William Weeks Hall was born in October 31, 1894 in Orleans Parish; to parents Gilbert Lewis Hall and Mary "Lily" Weeks.[2] His maternal grandparents David and Mary Conrad Weeks had built the Shadows-on-the-Teche plantation in 1834.
Hall attended the Pennsylvania Academy of the Fine Arts (PAFA). Around 1917, Hall won a scholarship through PAFA to travel to Europe.[3] His early paintings were abstract. He lived in Paris for a few years after college. During World War I (1914–1918), Hall served in the Office of Naval Intelligence.
In 1920, Hall returned to New Iberia and in 1922 he started to restore the Shadows-on-the-Teche.[4] He had many notable guests and friends in the arts that would come visit him in New Iberia including D. W. Griffith,[5] Henry Miller,[6] [7] Cecil B. DeMille, among others. A New Iberian local musician Al E. Dieudonne dedicated his song, "Shadows-on-the-Teche" to Hall in 1930.[8]
In 1927, Hall was a charter member of the New Orleans Art League.[9] He injured his arm in 1937, and was forced to give up painting, and around this time he started to focus more on photography.[10]

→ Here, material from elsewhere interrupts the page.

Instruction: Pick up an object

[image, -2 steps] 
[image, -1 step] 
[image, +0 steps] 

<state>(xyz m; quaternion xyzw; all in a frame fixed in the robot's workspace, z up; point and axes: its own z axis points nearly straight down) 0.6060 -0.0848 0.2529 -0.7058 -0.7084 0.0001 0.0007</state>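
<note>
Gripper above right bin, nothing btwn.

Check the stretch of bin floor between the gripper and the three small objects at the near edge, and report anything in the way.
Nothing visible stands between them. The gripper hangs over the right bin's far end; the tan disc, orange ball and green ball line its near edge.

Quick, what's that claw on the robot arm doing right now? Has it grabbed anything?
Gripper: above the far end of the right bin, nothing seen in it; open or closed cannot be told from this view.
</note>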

Hall died on June 27, 1958, and was initially buried at the Rose Hill Cemetery. In 1961, his body was moved to the family plot at Shadows-on-the-Teche cemetery. He never married. Hall left the Shadows-on-the-Teche to the National Trust for Historic Preservation after his death.[11]
Hall's art work is including in public museum collections at the Pennsylvania Academy of the Fine Arts.[12] In Henry Miller's book, The Air-Conditioned Nightmare (1945), includes information about his time in New Iberia and Hall is quoted (page 97).[13]